Find every line in the listing below that includes the word "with", then give only how many there are.

[Opening PROVIDED MATERIAL section]

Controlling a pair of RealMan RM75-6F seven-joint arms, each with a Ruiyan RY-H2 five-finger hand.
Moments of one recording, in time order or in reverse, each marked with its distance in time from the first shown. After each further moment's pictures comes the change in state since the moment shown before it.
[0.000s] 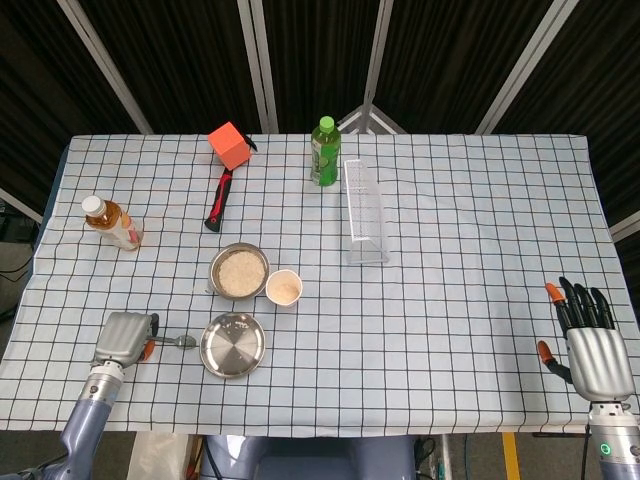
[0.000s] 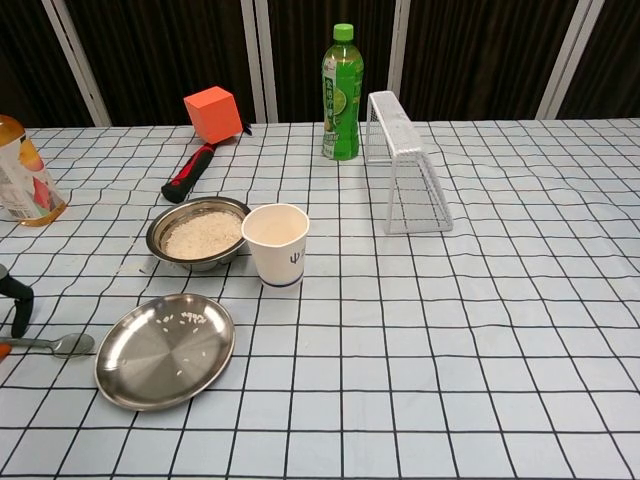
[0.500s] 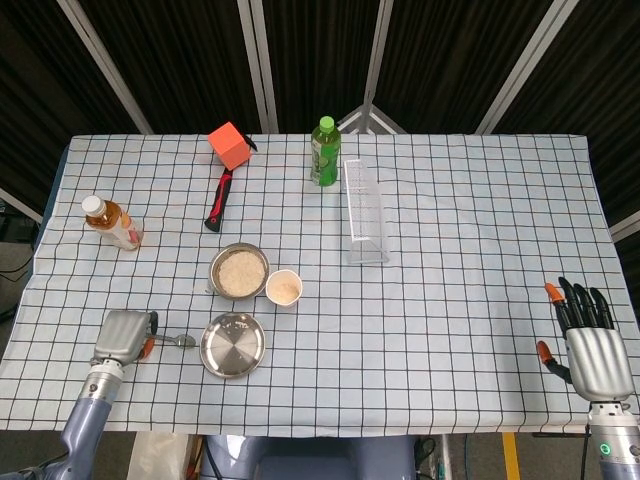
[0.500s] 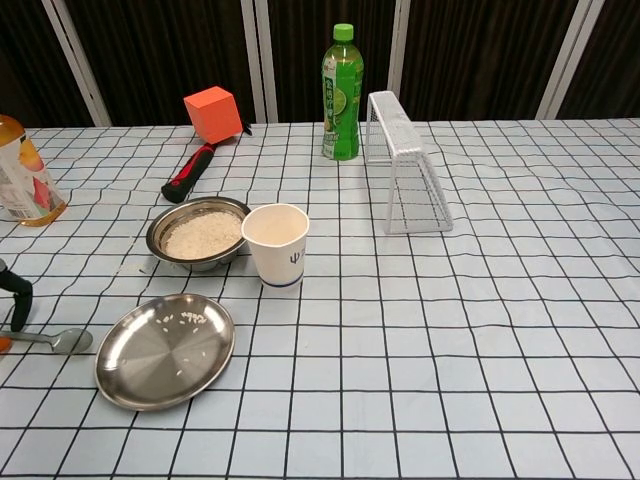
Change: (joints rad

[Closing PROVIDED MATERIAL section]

**REPLY**.
2